PGNs develop mature synaptic activity between E13 and E17. A, Schematic of PGN extracellular recording set up. B, Example traces at E17 show evoked response, including synaptically-driven discharge in PGNs (highlighted in green box, 10 ms), followed by a reduction in discharge after the addition of 100 μm Hex into the bath. C, The reduction of discharge was calculated across many trials for the following developmental stages: E10, E13, and E17 (gray lines represent individual experiments, green dashed line represents mean). Paired, two tailed t tests revealed the following: at E10, there was no difference in discharge after the addition of Hex (t₍₃₎ = 1.8, p = 0.17). At E13, there was a significant reduction in synaptic discharge with Hex (t₍₃₎ = 6.6, p < 0.01, **). At the E17 stage, the activity was significantly reduced after addition of 100 μm Hex (t₍₆₎ = −4.6, p < 0.005, ***).

Figure 4.

Nicotinic blockade led to a change in excitability in PGNs that did not appear to be in a compensatory direction. A, Progressively increasing depolarizing current steps (500 ms in duration, intervals of 5 pA) were delivered every other second. B, Frequency/current (f/I) curve reveals the relationship between treatment condition and excitability of cells. Two-way repeated measures ANOVA revealed a main effect of input current on output number of action potentials, as well as a significant between-group effect of treatment (F₍₁₄₎ = 32.8, p < 0.0001).
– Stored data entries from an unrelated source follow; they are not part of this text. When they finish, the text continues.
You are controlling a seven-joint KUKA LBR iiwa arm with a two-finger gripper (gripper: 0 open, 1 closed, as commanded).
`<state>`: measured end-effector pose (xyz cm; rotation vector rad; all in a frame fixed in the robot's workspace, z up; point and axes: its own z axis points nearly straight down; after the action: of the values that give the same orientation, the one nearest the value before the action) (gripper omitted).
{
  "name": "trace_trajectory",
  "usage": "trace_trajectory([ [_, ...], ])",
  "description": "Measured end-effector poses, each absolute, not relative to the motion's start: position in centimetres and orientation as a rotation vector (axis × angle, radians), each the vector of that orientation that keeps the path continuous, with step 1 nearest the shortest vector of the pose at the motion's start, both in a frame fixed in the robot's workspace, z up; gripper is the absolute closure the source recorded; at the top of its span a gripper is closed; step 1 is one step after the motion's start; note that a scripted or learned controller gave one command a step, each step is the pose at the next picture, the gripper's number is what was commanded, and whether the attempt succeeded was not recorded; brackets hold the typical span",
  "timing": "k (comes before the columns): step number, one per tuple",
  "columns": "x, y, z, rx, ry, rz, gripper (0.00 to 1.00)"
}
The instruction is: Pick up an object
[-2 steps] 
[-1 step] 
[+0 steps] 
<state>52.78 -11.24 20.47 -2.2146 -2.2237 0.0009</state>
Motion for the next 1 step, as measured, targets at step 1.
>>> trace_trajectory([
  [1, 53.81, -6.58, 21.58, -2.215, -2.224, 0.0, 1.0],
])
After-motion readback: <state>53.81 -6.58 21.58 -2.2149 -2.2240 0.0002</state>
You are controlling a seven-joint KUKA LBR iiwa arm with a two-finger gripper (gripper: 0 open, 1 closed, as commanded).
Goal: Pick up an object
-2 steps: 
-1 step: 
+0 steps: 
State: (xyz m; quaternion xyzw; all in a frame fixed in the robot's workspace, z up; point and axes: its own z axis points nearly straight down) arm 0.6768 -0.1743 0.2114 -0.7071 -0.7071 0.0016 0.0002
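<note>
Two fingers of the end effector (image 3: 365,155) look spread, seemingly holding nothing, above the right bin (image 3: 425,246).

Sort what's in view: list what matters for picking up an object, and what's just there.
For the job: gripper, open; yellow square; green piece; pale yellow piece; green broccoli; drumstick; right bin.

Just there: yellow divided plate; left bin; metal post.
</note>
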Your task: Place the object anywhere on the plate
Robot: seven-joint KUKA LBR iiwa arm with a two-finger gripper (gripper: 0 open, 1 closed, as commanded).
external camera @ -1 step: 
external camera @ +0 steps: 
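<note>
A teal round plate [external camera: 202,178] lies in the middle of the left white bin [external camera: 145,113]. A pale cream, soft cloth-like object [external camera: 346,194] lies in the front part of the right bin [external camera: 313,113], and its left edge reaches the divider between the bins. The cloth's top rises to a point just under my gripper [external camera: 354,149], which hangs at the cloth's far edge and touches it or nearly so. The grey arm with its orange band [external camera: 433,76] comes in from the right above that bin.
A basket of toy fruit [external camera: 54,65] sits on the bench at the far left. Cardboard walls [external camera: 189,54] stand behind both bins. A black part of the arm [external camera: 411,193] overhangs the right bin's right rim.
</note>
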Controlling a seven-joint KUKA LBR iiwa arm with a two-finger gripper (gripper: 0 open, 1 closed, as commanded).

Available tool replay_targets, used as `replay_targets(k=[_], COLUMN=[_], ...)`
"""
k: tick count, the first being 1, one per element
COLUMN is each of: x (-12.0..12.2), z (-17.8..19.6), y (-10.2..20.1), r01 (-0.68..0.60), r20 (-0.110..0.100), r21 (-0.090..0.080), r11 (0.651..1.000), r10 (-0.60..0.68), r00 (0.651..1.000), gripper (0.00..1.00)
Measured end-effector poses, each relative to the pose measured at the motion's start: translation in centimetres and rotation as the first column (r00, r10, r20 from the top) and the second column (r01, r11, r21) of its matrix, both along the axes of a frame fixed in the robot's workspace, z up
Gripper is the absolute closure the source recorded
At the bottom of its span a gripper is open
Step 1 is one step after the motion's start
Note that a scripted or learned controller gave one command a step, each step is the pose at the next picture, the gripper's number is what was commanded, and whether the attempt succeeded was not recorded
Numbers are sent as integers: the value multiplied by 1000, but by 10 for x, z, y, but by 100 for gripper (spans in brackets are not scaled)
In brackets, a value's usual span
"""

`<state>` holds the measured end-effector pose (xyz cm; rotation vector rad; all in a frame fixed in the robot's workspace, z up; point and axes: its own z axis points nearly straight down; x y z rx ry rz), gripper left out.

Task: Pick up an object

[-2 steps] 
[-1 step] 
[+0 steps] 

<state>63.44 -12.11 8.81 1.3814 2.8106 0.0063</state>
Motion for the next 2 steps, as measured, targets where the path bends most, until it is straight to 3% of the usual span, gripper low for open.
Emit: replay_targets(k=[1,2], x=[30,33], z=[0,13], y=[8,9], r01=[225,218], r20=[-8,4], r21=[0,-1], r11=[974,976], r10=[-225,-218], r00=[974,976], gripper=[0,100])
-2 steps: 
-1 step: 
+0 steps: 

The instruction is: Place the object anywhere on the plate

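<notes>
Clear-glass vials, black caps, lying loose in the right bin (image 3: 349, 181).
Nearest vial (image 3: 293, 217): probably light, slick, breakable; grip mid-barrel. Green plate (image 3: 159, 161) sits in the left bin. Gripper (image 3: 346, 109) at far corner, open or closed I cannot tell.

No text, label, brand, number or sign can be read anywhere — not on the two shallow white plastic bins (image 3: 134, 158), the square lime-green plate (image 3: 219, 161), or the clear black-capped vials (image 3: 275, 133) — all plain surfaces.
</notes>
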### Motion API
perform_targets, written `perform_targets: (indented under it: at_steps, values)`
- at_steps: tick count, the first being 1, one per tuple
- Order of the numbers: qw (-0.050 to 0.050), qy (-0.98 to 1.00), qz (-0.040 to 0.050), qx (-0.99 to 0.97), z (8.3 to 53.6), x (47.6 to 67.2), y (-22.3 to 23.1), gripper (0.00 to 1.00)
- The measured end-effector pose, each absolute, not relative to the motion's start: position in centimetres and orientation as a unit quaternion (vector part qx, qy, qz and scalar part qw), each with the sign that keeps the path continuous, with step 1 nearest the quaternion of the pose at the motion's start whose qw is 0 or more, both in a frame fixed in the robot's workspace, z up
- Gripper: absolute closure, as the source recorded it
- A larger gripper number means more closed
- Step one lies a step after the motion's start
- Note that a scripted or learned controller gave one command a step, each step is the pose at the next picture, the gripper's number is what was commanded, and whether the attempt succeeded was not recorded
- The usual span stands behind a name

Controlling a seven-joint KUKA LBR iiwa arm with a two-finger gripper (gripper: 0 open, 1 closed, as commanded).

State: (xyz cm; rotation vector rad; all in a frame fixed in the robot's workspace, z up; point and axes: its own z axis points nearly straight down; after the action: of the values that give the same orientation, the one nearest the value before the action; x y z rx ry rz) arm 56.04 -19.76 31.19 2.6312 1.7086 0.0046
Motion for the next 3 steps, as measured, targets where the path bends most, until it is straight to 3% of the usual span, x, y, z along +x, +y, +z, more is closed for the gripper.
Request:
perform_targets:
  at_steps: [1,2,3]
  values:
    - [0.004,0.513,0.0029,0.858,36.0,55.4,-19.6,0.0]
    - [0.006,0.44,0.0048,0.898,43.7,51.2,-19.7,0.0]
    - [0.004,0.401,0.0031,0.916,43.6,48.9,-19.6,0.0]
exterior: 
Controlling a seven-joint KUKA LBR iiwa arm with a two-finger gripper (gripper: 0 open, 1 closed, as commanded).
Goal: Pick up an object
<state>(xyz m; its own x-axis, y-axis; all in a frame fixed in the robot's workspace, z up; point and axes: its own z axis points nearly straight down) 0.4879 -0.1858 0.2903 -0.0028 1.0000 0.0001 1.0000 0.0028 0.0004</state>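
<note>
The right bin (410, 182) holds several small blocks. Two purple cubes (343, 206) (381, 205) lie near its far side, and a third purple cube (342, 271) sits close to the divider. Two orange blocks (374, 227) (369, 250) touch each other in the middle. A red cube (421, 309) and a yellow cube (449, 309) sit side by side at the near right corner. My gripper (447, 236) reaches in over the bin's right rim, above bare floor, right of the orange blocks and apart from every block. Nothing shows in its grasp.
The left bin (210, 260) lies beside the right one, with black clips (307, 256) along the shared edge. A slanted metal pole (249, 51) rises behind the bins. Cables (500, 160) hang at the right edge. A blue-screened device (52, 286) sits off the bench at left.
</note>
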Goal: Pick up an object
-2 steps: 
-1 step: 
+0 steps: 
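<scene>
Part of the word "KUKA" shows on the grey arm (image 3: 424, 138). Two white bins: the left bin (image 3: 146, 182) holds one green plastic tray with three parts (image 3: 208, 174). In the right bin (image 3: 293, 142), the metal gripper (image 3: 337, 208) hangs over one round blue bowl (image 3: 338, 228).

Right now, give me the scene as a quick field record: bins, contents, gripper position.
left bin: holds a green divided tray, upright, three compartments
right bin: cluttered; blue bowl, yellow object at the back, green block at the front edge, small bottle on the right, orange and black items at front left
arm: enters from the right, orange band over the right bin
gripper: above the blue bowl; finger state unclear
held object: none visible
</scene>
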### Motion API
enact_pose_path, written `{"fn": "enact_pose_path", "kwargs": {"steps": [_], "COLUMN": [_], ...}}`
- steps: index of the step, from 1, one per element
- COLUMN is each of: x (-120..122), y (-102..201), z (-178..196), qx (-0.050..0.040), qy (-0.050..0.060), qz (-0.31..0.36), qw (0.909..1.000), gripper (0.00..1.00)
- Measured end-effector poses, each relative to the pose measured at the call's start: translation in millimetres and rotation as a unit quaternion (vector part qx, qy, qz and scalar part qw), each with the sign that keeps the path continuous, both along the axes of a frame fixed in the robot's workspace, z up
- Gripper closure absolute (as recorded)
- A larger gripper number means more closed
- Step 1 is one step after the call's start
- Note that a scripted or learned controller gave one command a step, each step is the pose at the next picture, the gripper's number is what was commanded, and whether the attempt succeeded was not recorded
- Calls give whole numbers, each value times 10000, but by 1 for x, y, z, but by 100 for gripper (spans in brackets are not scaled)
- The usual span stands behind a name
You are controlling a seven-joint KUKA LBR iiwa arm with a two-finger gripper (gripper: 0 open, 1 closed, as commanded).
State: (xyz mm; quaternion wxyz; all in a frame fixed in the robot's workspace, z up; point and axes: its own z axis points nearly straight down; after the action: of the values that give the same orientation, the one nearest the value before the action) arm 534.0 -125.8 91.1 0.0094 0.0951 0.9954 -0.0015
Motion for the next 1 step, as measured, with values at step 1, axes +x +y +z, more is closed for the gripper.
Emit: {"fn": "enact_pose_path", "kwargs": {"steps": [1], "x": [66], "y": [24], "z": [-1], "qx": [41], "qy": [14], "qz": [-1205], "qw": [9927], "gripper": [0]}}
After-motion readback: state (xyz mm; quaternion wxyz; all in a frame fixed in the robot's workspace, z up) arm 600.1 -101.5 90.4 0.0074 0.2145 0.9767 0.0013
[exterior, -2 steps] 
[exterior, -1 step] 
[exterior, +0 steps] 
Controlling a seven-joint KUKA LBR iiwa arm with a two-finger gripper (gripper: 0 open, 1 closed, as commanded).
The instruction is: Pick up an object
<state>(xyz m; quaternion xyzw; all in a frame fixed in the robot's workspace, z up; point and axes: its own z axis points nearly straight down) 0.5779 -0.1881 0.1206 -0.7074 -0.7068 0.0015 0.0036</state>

Because cords were not evenly sampled, and because of the hierarchical nature of the dataset, a linear mixed effect (LME) model was performed on a linear portion of the dataset (20 to 55 pA) to verify this effect of treatment group. This analysis showed a significant effect of treatment group (t_(15.49) = −2.28, p = 0.037), and eliminated any effect of potential confounding factors such as experiment date. C, Schematic representation of parameters measured from individual spikes, summarized in Table 1. D, To confirm the effect using all input current values, logistic regression model was trained on a subset of data to predict the treatment group. When given naive data from the test dataset, the mean accuracy of the model was significantly greater than chance (mean accuracy = 82.7%, t₍₂₈₎ = 7.29, p < 0.001, ***). In comparison, the model’s accuracy when predicting treatment group for a shuffled dataset, was no better than chance (mean accuracy = 46.6%, not different from chance accuracy of 0.50 (t₍₂₈₎ = 0.63, p = 0.54), further validating the effect of treatment group. Error bars represent standard error.

Figure 5.

Acute nicotinic blockade resulted in reduction of synaptic activity which did not recover over several hours. Ex vivo preparations of sympathetic chain tissue were used for extracellular recordings in baseline conditions, and during nicotinic blockade using either 50 or 100 μm hexamethonium (Hex). Synaptic activity was evoked using a train of three stimulations (20-Hz interval) every 5 min, and the resulting synaptic discharge was calculated at each time point. The synaptic discharge remained reduced for several hours, such that baseline levels of synaptic activity did not recover for 4–5 h of nicotinic blockade. In two experiments, washout of the drug was conducted. Synaptic activity returned after washout, demonstrating that the tissue was still healthy.